From what I found this could be happening due to some DNS config. I will additionally consult with the support team as this may potentially be a configuration issue.

doegox commented 1 year ago

Thank you!! It is indeed a problem linked to AAAA record in DNS (IPv6). I'm not using IPv6 on the server but my domain was a CNAME to the OVH VPS attributed name, and they advertise an IPv6 on it (strange as none of my older OVH VPS have a AAAA and there is no way to disable IPv6 on OVH console, but ok whatever.)

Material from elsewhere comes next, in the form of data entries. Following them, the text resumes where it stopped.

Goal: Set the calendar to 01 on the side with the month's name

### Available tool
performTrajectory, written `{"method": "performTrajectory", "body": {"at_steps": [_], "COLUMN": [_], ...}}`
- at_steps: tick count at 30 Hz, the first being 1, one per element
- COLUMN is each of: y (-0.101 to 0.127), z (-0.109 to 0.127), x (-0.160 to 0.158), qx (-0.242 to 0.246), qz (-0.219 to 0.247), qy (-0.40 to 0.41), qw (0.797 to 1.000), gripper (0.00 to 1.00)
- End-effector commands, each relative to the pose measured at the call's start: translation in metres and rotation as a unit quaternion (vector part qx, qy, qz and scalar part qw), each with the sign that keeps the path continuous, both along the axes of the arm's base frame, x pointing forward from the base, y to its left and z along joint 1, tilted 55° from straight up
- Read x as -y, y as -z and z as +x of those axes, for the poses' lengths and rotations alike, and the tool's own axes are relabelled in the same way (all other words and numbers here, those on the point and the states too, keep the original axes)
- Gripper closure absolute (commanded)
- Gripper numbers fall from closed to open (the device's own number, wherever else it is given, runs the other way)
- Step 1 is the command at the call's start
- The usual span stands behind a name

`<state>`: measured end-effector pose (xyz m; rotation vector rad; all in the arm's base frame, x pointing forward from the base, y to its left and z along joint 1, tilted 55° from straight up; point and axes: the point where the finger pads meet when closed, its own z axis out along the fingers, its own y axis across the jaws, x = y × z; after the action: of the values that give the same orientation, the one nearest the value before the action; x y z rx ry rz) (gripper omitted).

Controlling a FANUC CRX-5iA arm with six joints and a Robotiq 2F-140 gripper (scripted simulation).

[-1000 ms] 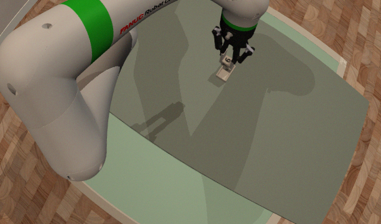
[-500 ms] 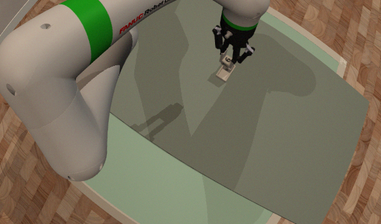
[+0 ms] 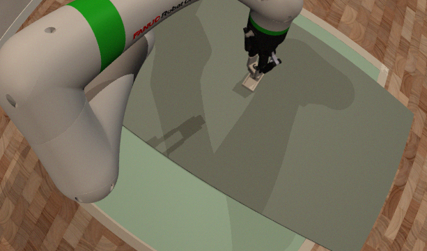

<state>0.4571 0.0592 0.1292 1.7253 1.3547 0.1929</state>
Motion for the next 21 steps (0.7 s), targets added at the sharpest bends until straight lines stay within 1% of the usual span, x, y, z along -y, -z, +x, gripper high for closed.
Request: {"method": "performTrajectory", "body": {"at_steps": [1,5,7,8,9,11,12,14,16,18,21], "y": [-0.0001,-0.0001,-0.0001,-0.0001,-0.0001,-0.0001,-0.0001,-0.0001,-0.0001,-0.0001,-0.0001], "z": [-0.0001,-0.0001,-0.0001,-0.0001,-0.0001,-0.0001,-0.0001,-0.0001,-0.0001,-0.0001,-0.0001], "x": [-0.0003,-0.0003,-0.0003,-0.0003,-0.0003,-0.0003,-0.0003,-0.0003,-0.0003,-0.0003,-0.0003], "qx": [0.052,0.078,0.099,0.101,0.115,0.126,0.138,0.138,0.168,0.176,0.202], "qz": [0.05,0.079,0.103,0.105,0.12,0.132,0.146,0.146,0.179,0.188,0.217], "qy": [0.049,0.076,0.099,0.1,0.115,0.126,0.14,0.14,0.17,0.179,0.206], "qw": [0.996,0.991,0.985,0.984,0.979,0.975,0.97,0.97,0.954,0.95,0.933], "gripper": [0.84,0.84,0.84,0.84,0.84,0.84,0.84,0.84,0.84,0.84,0.84]}}
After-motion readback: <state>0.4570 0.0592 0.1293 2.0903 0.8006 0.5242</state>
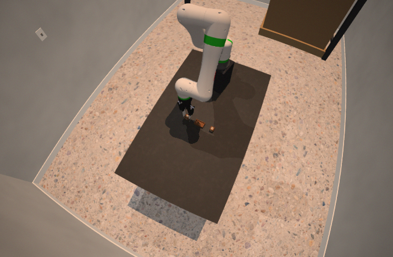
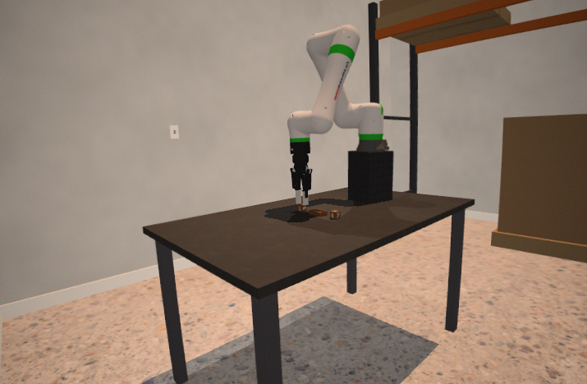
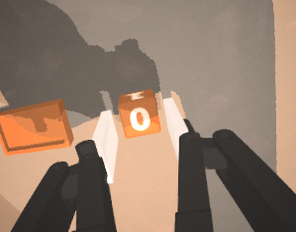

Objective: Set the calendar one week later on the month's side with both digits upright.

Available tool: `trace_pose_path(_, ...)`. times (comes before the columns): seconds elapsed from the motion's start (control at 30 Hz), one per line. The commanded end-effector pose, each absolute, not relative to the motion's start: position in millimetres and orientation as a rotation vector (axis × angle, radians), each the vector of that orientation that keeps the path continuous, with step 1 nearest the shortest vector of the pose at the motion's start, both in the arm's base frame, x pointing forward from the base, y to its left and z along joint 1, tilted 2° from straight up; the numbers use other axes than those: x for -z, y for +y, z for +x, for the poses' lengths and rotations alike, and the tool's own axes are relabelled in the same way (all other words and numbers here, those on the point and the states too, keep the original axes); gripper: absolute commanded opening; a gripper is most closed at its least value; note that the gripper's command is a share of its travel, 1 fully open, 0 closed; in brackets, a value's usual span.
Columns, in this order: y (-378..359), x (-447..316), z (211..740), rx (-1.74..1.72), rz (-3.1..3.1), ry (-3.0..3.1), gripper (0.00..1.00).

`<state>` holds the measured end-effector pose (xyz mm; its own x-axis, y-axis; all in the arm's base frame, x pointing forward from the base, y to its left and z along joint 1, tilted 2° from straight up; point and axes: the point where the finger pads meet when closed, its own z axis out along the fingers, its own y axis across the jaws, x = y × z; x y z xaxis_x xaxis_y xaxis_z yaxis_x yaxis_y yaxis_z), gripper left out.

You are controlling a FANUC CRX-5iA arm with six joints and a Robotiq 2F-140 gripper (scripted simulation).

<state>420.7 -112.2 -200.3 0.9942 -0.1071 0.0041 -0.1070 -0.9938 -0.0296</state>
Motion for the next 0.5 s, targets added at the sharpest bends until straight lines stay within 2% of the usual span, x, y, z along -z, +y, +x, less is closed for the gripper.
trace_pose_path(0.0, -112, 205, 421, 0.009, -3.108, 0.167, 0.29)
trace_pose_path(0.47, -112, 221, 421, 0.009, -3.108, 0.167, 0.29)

Now I replaced the CNAME record with a A record so once it is propagated it should fix the issue as no AAAA will be announced. That explains why I got the 30s timeout before falling back on IPv4 address of the server when using networks supporting ipv6 (like my 4G connection) and no problem on other networks (such as my wifi).

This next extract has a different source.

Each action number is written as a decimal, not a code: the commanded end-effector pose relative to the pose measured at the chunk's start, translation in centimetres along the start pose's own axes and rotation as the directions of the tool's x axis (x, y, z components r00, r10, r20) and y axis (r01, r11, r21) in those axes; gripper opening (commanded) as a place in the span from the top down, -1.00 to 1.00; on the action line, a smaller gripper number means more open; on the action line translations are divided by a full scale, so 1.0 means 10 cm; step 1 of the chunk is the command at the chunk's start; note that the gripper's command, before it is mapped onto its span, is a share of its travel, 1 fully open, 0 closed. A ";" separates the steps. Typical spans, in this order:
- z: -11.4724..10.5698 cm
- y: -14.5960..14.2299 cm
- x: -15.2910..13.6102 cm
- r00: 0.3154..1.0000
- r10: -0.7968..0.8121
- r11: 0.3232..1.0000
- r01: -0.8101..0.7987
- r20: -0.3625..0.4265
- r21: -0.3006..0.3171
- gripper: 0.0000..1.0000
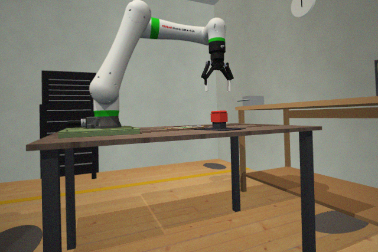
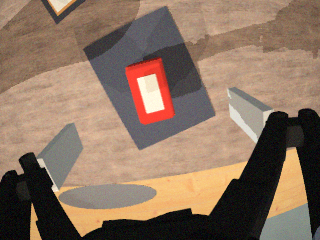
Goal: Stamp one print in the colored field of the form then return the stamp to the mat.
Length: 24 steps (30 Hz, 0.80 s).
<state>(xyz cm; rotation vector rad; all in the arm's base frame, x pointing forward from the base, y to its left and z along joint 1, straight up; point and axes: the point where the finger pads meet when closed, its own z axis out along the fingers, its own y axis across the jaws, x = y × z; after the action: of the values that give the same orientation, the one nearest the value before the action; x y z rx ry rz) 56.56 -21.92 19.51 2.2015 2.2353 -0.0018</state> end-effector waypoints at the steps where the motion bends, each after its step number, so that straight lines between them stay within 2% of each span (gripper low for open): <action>1: -0.01 0.00 0.05 0.998 0.064 0.998 -0.064 0.001 0.000 -1.00; 5: -0.01 -0.01 0.14 0.983 0.181 0.983 -0.181 0.000 -0.001 -1.00; 7: -0.01 -0.01 0.14 0.983 0.181 0.983 -0.181 0.000 -0.001 -1.00; 10: -0.02 -0.02 0.24 0.953 0.302 0.953 -0.302 0.000 -0.001 -1.00; 15: -0.03 -0.04 0.45 0.839 0.544 0.839 -0.544 0.000 -0.001 -1.00; 22: -0.05 -0.11 0.82 0.658 0.753 0.658 -0.753 -0.008 0.007 -1.00; 24: -0.05 -0.11 0.82 0.658 0.753 0.658 -0.753 -0.008 0.007 -1.00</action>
<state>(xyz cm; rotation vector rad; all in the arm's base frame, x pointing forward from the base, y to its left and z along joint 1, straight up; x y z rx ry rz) 55.70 -15.51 19.86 2.8545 1.3693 0.0160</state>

It is already working fine on my phone when I enable Warp (1.1.1.1 DNS) or Google One VPN, as these were faster to catch the DNS change than my telecom provider.

doegox commented 1 year ago

I changed the title so if it happens to someone else, he'll get a chance to find the info

doegox commented 1 year ago

BTW this means there was a first GET request sent in IPv6 that does not appear in the passbolt logs, it would have been easier to debug if it was present. And is time was really measured across the working GET and its response we wouldn't have the misleading out-of-sync error.

marcin-michalek-miquido commented 1 year ago

I am glad that all is working fine now :) for the networking logs, we actually use an existing solution from the library - I believe that there is a GET ... log only after DNS is resolved (that is why the "GET ..." log appeared 30 seconds after "Getting server pgp and rsa keys". Additionally, I found out that there is a possibility to log more detailed events including dnsStart and dnsStop using this. Could be of help at least for the sign-in request if more people rise this scenario.

doegox commented 1 year ago

GET ... log only after DNS is resolved

Technically it is not the DNS that takes time but sth like:

But the first GET attempt does not appear in the logs.